Alexa has come a long way in four years. While Siri may have put digital voice assistants on the map, Alexa is the one that's become the useful flagship β especially when it comes to powering the smart home.
Alexa isn't perfect though. It's still clear that there's a long way to go before voice assistants are as seamless as possible and truly indispensable. Amazon has a roadmap to get there, and it has a couple of key ideas it keeps in mind as it works on making Alexa better.
The most important of them is context, something Amazon shouted from the rooftops as it announced the new Echo Dot and Echo Show back at its September event. The first glimpses of this are Whisper Mode, which allows Alexa to whisper to you when you whisper to it, and Alexa Guard, which can listen for shattered glass so it can act as a security system.
If you want a sneak peek of what Alexa will do in the future, all you have to do is take a look at yourself. Toni Reid, Amazon's VP of Alexa Experience, tells The Ambient that one of the things Amazon does when designing features for Alexa is to ask "what would a human do?"
"You kind of have to put yourself in a different mindset and let the technology go away for a while and just think about 'how do we design this and what would a human do in this instance?'" she says.
Making Alexa human
If someone whispers to you, you naturally understand they're doing it for a reason. The actual reason doesn't matter too much, but you instantly recognise the context and start whispering back. Creating that human feel is what Amazon wants to do with Alexa.
But actually creating that human-like feel is difficult. For Whisper Mode, Amazon's scientists had to go in and figure out how human vocal chords work when people are whispering. They found out that whispering doesn't involve the vibration of the vocal chords, and that it uses less energy in the lower frequencies of the human voice, according to Amazon speech scientist Zeynab Raeesy. They had to teach Alexa to figure out those signifiers and adjust to them.
The problem is similar for Alexa Guard, which needs to be able to isolate sounds and identify them. It needs to be able to figure out that a dropped plate or a dropped drinking glass is not the same as a shattered window pane. Chieh-Chi Kao and Weiran Wang, Amazon applied scientists, say they had to use machine learning to analyse 30-second snippets of audio to help teach Alexa.
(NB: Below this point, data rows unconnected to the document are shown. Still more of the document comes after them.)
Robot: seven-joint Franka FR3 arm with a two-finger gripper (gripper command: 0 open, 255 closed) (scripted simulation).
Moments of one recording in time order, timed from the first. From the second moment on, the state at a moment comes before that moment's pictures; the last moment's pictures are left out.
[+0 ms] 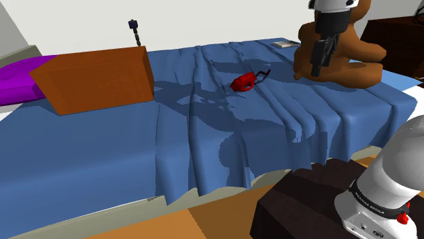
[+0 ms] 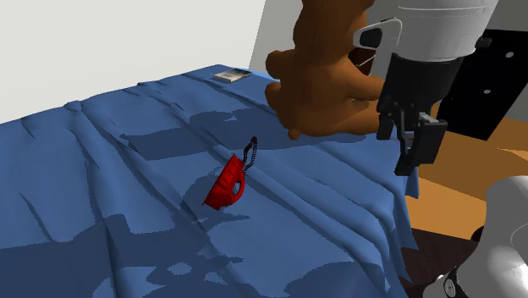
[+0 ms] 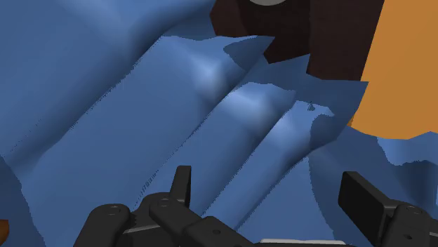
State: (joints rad) arm -0.01 -0.77 0.02 -2.30 -0.04 1.45 -0.15
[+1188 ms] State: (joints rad) arm 0.03 0.00 -0.22 -1.69 0.09 1.42 -0.68
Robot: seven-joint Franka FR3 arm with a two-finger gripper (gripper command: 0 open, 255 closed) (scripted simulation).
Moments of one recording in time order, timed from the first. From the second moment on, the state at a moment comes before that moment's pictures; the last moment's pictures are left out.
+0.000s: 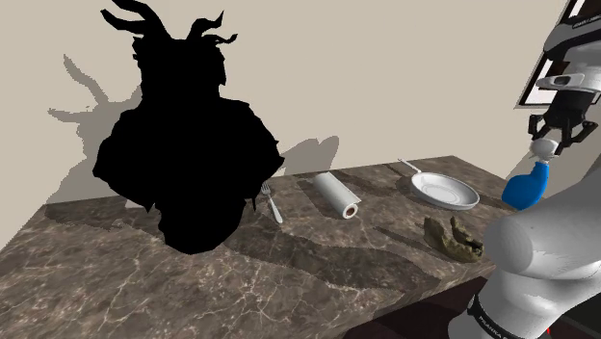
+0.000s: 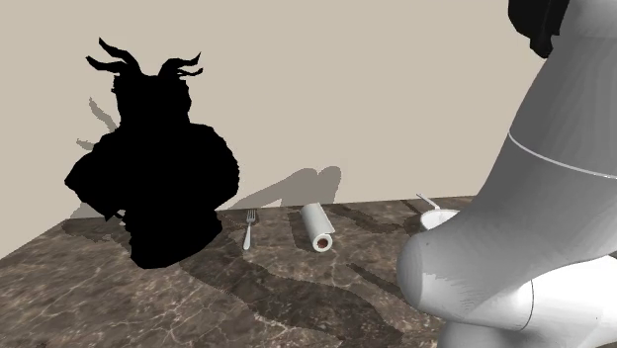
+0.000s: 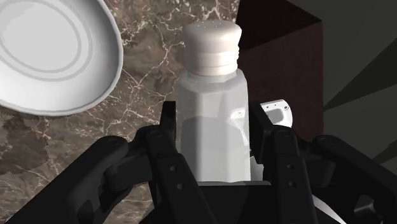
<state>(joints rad) -0.77 -0.28 -0.61 -1.96 -0.14 1.51 -2.52</state>
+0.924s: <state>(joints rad) -0.77 -0.27 -0.63 -2.13 -0.15 1.70 -2.52</state>
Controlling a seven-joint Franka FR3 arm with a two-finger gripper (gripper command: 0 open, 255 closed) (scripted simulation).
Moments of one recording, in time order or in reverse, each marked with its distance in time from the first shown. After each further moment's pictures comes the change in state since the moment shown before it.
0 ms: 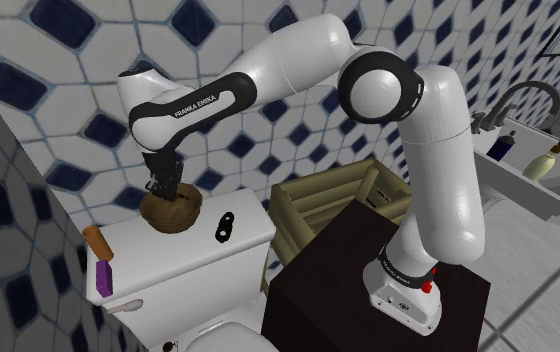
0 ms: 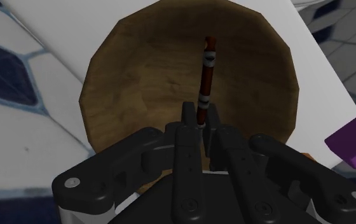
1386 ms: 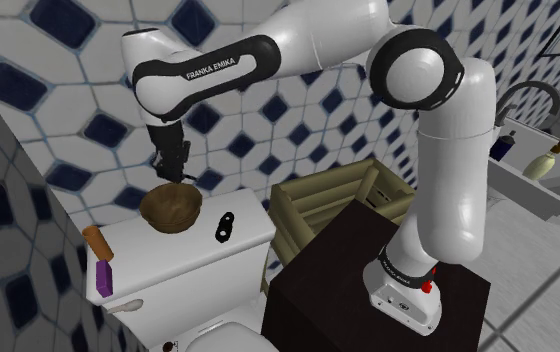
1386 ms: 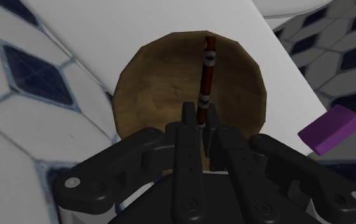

Amazon can make Alexa as contextual as it likes, but one of the more frustrating things about Alexa β and voice assistants in general β is how they can feel rigid when using third-party skills. You often have to say things in a non-human way, like, "Alexa, ask iRobot Home to clean the kitchen" when you just want to say, "Alexa, clean the kitchen." One way to do this is for Amazon to give developers access to Alexa's more advanced abilities via APIs, which are basically keys that allow developers to use another company's tech.
"It's super important to get those APIs out and get that experience distributed so that thousands of developers can invent and have some of the experiences that we do," Reid says. The more access developers have to Alexa and its contextual features, the better their skills, which means Alexa could sound and act less robotic.
One way Amazon is doing this is with a set of tools called Speech Synthesis Language Markup, which allows developers to control the pitch and volume of Alexa's voice. That means that developers could make Alexa whisper or pause for dramatic effect, or slow its rate of speech.
A new responsibility
The more contextual Alexa feels through the experience β from Amazon's own features to third-party abilities β the more human-like Alexa feels. That also means that Amazon's responsibility grows. Reid says people tell Alexa things about their lives
"Customers tell us things. They're sad, they're happy. And how we respond to those things β it matters. We take that responsibility across everything," she says. If someone starts confiding about how they're depressed or feeling lonely or even suicidal to Alexa, Amazon needs to be able to react.
Amazon does do some of this. If you tell Alexa that you're going to kill yourself, it will recommend that you call a suicide prevention hotline to get help. However, it can't understand the more nuanced signs of depression and suicide. Alexa can't understand the emotion behind what you're saying yet, so it can't parse whether you're joking around or being serious if you say something like, "Alexa, I don't want to wake up tomorrow."
Whisper Mode's ability to parse not what you're saying, but how you're saying it, is just one step toward Alexa's ability to parse emotion, which will help it understand intent and help more than it can.
At the same time, Alexa is a piece of technology run by a series of algorithms. As we've seen in 2018, algorithms can go wrong and have unintended side effects. Reid says no matter if people see Alexa as a member of their family or just a voice computer using the cloud, Amazon needs to be transparent about how it does things.
"For us it's about giving customers transparency and control. They need to understand why things are happening. So with Hunches you should be able to say, 'why did you do that?' Really, the more people understand why we're doing things and that they have control over those things is I think super important, and it allows that relationship to be developed and super individualised."